Try it
Print the lines below exactly, beginning with the one that contains "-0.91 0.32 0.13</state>" and stopping after the last line.

Collected data entries
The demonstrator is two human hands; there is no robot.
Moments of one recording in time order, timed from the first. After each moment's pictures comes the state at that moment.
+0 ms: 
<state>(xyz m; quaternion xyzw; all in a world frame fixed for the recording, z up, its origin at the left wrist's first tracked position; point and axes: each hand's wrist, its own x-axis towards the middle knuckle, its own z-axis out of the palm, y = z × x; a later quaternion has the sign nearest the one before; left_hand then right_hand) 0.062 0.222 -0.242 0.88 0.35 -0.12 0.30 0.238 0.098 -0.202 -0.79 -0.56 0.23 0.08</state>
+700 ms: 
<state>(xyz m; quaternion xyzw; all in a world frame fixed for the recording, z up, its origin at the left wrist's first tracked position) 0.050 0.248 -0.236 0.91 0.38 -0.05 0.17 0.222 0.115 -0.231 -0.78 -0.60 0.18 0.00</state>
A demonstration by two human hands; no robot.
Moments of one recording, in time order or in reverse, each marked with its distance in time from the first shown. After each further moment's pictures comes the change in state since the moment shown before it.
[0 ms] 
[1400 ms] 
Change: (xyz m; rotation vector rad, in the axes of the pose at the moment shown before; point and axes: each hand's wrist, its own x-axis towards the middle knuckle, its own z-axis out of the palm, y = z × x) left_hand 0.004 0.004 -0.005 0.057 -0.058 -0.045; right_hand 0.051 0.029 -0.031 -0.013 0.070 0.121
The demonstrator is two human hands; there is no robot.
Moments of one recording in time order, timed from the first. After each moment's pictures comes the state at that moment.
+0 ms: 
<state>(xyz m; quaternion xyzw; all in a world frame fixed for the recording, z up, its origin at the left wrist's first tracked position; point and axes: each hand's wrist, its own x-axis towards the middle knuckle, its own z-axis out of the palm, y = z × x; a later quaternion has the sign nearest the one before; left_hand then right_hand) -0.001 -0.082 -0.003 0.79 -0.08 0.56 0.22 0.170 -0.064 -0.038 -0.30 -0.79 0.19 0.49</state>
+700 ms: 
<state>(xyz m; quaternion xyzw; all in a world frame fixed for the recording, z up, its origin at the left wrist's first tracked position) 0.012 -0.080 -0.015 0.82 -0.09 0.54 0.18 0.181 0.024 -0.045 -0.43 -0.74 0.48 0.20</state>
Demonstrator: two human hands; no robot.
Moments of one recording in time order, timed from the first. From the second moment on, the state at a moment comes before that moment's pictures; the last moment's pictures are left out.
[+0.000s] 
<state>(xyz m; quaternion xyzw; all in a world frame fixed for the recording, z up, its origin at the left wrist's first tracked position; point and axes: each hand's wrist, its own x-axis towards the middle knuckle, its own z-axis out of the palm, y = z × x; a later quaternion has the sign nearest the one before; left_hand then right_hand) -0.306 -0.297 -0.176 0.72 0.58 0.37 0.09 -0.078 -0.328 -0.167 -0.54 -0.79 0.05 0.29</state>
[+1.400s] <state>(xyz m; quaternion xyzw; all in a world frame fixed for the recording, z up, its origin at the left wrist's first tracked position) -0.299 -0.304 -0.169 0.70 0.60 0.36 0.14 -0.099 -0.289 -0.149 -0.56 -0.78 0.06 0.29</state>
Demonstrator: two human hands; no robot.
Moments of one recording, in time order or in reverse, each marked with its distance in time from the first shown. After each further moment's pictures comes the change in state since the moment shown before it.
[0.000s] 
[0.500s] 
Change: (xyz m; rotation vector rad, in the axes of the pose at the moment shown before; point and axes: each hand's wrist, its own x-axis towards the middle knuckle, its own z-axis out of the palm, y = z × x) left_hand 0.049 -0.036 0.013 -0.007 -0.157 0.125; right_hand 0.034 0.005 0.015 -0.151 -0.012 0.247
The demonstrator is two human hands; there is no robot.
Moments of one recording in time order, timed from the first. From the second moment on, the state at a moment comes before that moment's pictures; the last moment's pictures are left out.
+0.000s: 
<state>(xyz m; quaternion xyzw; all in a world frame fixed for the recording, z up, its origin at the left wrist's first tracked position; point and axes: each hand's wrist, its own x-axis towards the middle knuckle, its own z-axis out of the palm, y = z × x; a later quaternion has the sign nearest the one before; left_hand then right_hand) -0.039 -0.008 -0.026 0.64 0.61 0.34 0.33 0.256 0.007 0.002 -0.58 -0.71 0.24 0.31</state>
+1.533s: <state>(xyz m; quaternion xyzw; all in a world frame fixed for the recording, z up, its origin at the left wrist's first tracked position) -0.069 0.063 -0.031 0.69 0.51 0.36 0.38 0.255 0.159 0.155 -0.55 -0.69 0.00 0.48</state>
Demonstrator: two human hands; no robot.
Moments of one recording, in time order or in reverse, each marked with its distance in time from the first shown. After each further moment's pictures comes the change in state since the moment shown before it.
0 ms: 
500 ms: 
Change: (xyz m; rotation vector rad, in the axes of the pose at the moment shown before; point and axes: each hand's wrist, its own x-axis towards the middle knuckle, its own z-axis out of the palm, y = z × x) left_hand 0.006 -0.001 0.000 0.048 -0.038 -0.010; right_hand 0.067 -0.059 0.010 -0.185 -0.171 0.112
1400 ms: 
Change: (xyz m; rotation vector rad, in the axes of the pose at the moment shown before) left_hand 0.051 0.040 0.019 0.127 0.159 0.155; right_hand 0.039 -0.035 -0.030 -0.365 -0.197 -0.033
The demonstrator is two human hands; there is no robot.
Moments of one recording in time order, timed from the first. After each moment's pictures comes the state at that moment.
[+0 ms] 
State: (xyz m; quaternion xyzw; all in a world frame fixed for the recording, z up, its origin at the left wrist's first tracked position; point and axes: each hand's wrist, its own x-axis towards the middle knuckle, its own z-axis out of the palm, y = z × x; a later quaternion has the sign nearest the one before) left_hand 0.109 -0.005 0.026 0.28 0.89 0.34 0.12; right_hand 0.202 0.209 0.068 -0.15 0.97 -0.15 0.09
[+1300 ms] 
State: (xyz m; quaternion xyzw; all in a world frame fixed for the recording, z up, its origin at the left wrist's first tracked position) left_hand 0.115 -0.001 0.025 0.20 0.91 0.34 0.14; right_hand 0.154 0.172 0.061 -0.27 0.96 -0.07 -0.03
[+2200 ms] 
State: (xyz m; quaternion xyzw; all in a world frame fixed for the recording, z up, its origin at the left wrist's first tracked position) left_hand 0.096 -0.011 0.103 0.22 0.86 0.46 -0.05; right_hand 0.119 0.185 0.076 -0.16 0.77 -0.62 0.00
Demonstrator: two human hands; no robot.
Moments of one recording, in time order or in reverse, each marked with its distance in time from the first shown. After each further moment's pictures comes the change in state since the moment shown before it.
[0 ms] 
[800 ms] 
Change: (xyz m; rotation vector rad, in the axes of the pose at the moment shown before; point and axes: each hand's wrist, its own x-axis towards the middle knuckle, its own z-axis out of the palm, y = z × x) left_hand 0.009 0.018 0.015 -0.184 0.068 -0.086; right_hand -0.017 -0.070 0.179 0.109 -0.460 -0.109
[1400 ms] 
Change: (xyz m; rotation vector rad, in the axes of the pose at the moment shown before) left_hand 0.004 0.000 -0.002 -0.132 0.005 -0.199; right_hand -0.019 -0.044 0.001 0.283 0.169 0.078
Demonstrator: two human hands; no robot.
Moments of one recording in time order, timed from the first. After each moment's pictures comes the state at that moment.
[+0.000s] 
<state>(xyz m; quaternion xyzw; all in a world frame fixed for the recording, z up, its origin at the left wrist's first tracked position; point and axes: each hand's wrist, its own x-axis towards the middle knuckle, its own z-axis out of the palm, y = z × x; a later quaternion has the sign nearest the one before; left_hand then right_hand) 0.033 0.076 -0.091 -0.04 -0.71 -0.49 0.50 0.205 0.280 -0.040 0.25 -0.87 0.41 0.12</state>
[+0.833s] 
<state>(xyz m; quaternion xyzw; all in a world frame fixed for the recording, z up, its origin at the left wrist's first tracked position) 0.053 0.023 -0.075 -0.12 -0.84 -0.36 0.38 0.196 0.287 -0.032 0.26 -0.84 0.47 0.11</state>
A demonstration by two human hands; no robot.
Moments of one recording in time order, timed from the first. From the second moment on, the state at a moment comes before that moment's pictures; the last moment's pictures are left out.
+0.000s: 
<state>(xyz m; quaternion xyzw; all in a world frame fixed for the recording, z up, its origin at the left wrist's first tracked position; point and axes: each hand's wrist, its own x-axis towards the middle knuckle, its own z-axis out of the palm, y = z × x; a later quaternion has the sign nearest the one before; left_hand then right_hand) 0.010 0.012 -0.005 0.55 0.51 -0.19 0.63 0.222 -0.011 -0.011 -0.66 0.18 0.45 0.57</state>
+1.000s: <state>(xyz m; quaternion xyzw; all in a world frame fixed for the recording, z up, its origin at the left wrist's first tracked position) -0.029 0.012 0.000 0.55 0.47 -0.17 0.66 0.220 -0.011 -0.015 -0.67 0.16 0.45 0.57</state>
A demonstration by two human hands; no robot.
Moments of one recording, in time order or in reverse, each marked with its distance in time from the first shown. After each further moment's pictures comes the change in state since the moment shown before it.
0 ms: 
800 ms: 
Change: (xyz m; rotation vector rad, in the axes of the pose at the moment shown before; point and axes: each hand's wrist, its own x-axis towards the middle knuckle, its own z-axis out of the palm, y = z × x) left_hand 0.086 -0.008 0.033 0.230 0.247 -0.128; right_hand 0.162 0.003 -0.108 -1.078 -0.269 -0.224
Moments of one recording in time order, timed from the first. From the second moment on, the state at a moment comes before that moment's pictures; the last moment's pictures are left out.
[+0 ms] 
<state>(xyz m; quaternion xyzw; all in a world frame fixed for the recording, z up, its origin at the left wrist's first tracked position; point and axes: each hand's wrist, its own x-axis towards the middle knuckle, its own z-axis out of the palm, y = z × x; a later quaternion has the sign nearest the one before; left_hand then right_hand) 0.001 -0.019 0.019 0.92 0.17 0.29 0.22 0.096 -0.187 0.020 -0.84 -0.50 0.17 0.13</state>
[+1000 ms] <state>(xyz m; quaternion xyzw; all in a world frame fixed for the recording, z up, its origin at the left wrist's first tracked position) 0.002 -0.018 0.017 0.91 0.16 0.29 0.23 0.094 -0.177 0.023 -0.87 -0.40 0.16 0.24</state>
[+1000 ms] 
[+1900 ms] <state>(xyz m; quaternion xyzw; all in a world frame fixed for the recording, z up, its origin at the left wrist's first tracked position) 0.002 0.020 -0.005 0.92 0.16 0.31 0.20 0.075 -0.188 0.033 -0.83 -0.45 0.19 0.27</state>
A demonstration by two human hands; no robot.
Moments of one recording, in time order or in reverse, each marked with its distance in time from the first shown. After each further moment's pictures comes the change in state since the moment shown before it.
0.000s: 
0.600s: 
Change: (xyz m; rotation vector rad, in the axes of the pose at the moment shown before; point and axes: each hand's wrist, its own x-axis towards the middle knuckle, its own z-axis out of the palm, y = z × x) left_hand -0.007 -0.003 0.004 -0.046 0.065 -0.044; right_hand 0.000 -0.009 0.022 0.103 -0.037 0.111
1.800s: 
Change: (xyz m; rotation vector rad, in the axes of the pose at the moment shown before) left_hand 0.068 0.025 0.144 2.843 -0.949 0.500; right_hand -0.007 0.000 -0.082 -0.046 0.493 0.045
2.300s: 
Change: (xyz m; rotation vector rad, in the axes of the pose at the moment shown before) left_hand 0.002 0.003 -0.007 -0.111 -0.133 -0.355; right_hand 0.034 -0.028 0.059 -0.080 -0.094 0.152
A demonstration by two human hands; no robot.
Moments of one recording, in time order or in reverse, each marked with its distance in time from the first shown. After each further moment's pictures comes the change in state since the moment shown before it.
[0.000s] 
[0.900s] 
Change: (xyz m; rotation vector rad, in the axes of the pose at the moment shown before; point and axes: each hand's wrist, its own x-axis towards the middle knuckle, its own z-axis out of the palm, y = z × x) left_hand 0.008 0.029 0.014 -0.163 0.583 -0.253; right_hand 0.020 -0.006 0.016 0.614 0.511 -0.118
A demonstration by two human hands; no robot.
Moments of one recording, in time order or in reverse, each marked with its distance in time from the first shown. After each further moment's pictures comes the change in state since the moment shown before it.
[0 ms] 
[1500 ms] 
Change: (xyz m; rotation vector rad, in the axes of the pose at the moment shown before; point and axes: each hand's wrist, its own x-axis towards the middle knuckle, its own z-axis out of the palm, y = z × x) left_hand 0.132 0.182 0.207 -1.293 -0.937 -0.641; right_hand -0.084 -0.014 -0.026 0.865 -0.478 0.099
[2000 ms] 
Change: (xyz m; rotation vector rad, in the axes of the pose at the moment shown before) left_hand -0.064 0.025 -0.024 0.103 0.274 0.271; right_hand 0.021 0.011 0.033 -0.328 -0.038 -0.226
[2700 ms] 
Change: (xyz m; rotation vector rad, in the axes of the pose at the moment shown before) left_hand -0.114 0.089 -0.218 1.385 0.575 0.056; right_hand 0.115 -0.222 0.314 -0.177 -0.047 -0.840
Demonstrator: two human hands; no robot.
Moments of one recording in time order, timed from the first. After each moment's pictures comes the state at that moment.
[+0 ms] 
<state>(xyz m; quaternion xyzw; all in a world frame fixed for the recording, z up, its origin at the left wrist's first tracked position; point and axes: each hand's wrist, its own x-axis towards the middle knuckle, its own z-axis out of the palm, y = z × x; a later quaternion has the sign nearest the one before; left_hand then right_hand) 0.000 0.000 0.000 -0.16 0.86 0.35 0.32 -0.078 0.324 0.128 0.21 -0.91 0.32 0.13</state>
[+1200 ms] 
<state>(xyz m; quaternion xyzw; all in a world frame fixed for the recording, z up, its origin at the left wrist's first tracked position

Response area
<state>(xyz m; quaternion xyzw; all in a world frame fixed for the recording, z up, its origin at the left wrist's first tracked position; point and axes: each hand's wrist, its own x-axis towards the middle knuckle, its own z-axis out of the palm, y = z × x; a later quaternion has the sign nearest the one before; left_hand then right_hand) 0.000 0.000 0.000 -0.16 0.86 0.35 0.32 -0.078 0.324 0.128 0.21 -0.91 0.32 0.13</state>
[+1200 ms] 
<state>(xyz m; quaternion xyzw; all in a world frame fixed for the recording, z up, its origin at the left wrist's first tracked position

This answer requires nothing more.